Andreas Leitgeb <
a...@logic.at> writes:
> Not an XML expert, either.
> Something *else* still looks strange:
>
> set orig {<a><b>1</b><![CDATA[test of & <bad> format]]><c>12</c></a>}
>
> set d1 [dom parse $orig]
> set d1X [$d1 asXML]
>
> set d2 [dom parse $d1X]
> set d2X [$d2 asXML]
>
> string equal $d1X $d2X ;# --> 0
>
> So, they're apparently not "equivalent". [...]
>
> [...] The parse&asXML transormation obviously isn't "idempotent"
Please try:
set orig {<a><b>1</b><![CDATA[test of & <bad> format]]><c>12</c></a>}
set d1 [dom parse -keepEmpties $orig]
set d1X [$d1 asXML -indent none]
set d2 [dom parse -keepEmpties $d1X]
set d2X [$d2 asXML -indent none]
string equal $d1X $d2X ;# --> 1
So, if you want "idempotency", just ask for. (The -keepEmpties flag
isn't needed in this example but it is in general for this.)
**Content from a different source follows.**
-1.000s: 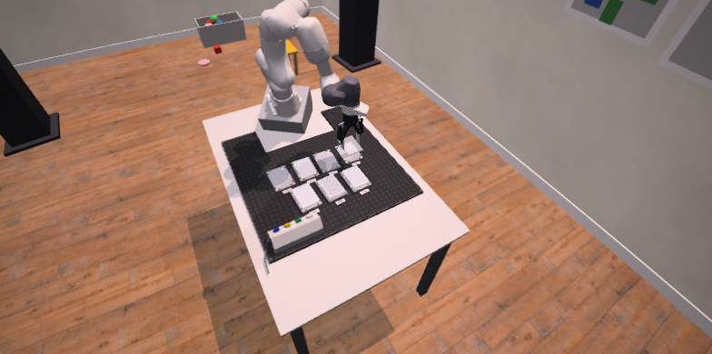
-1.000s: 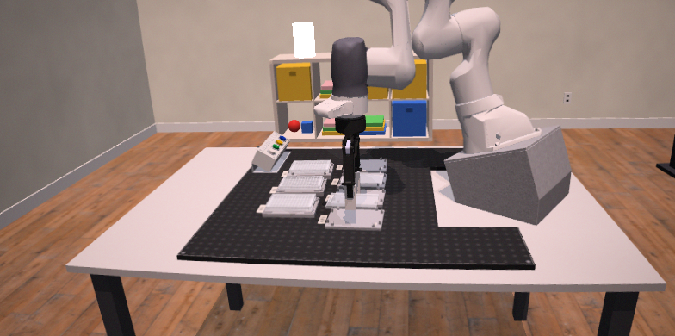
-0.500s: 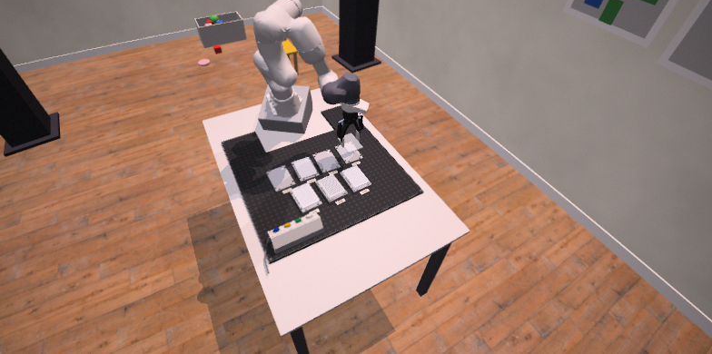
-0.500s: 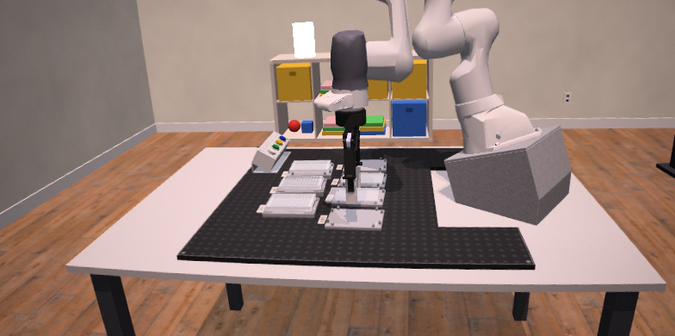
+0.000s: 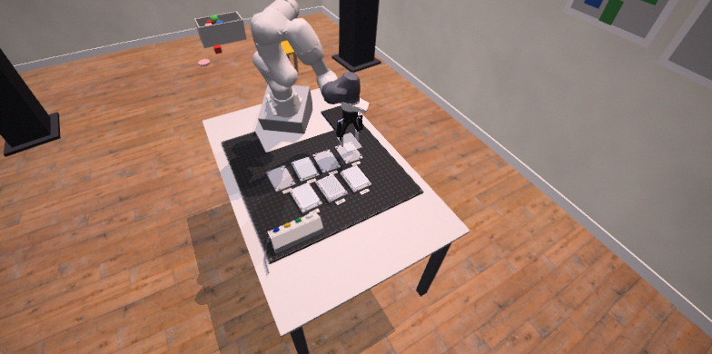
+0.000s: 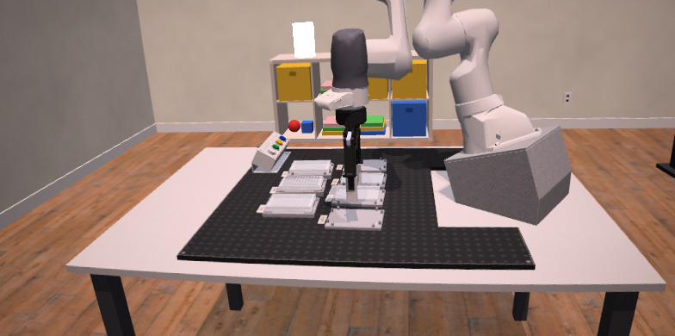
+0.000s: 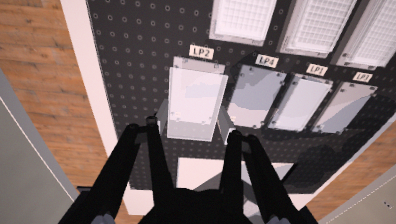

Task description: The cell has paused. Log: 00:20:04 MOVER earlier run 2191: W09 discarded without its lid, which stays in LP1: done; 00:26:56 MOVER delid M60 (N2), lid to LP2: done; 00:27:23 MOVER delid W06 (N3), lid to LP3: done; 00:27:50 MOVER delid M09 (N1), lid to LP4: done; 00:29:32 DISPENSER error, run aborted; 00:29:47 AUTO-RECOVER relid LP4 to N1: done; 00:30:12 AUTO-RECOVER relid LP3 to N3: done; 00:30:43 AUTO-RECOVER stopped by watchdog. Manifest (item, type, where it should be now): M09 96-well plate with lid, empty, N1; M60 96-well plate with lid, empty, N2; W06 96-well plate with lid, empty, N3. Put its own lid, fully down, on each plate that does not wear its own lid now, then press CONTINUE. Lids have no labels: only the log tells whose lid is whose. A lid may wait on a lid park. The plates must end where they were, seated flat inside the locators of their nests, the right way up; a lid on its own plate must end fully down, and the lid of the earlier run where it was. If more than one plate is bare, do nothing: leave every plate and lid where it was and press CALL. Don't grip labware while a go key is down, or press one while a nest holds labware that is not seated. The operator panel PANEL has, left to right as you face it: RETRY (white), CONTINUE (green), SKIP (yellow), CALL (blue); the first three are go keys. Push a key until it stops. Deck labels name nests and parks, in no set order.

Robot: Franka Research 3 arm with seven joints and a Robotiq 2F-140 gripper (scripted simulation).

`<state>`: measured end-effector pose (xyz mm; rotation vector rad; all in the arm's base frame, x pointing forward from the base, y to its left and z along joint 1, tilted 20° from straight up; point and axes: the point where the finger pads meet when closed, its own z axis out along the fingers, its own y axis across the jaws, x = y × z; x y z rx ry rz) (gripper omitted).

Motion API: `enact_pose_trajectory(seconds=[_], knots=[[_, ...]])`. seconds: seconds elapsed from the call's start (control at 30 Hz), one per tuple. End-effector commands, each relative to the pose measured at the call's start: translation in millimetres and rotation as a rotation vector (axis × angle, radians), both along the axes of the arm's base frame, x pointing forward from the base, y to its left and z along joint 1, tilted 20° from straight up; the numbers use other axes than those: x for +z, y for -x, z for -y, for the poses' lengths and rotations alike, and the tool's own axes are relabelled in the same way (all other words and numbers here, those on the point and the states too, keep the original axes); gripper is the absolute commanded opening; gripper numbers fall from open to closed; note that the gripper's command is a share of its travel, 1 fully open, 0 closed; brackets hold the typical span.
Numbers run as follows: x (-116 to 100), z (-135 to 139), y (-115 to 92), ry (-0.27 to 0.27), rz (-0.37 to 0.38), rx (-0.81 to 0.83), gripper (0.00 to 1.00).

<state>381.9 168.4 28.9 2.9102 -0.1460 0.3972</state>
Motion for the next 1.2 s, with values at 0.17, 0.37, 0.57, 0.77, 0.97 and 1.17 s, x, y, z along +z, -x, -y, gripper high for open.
enact_pose_trajectory(seconds=[0.17,0.37,0.57,0.77,0.97,1.17], knots=[[29.3,38.1,-57.7,-0.017,-0.004,-0.008,0.00],[69.5,126.5,-119.8,0.002,0.005,-0.020,0.00],[91.1,205.2,-153.4,0.002,0.005,-0.020,0.00],[91.1,205.2,-153.4,0.002,0.005,-0.020,0.00],[91.1,205.2,-153.4,0.002,0.005,-0.020,0.00],[91.1,205.2,-153.4,0.002,0.005,-0.020,0.00]])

The default for [dom parse ...] is to throw away any white space only
text node. With -keepEmpties this white space is kept as TEXT_NODE.
The default for [$doc asXML] is to generate some "pretty printed"
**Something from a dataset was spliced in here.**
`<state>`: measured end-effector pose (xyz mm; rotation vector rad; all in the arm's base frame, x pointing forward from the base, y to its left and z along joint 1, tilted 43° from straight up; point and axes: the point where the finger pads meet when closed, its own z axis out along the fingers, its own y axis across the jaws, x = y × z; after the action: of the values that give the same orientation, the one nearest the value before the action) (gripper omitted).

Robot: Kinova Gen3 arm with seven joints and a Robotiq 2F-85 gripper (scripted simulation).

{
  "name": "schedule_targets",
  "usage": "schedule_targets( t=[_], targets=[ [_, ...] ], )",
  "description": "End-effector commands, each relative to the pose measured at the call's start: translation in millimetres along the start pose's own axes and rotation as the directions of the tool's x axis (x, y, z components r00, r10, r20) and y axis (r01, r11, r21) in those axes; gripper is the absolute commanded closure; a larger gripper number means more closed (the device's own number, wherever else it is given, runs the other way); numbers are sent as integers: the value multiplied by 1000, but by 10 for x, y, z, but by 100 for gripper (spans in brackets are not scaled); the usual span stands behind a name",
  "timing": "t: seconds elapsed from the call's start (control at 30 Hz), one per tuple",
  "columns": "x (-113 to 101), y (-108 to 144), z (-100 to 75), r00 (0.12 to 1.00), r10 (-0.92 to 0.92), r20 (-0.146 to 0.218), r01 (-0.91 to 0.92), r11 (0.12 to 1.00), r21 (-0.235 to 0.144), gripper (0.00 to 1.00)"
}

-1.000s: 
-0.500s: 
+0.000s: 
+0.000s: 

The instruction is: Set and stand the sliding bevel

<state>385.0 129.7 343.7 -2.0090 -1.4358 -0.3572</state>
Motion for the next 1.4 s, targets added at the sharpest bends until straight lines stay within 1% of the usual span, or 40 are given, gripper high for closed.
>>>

serialization. With -indent none (or -indent no, same result) no white
space whatsoever will be added in between the string representations of
the nodes of the DOM tree.
Both defaults are of course not the right thing if you look at them from
an XML zealot viewpoint. If you need full strictness in this detail
you have the options.
(Well, if you do xslt transformations it is recommended to parse both
source and stylesheet with -keepEmpties if you don't know for sure that
you don't need.)
This defaults show bias for "XML as a data format" (versus "XML as a document
format") and this was it where tDOM came from.
> PS:
>>> % package require tdom
>>> 0.8.3
> ditto here.
This doesn't matter. It's this way since more than 15 years.
The zealots have an argument to claim that defaults are the wrong way
around. (What this argument is? "The principle of least surprise". If
you know your recommendations then you expect to get even the white
space in your XML data as text nodes. And if you do XSLT in any case.)
To turn around this defaults isn't an option (would introduce data
driven bugs in a lot of code). I could add a global flag to switch the
defaults for the one that prefer that. But isn't that mostly
bikeshedding?